What you have to do: Using the listing below, please count the lines that contain the string "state". Only the number is wanted.

Supplied data:

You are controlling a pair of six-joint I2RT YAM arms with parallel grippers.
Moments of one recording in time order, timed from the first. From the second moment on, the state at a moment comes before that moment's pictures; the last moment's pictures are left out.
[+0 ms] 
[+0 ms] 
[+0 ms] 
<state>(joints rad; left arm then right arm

Answer to the problem: 2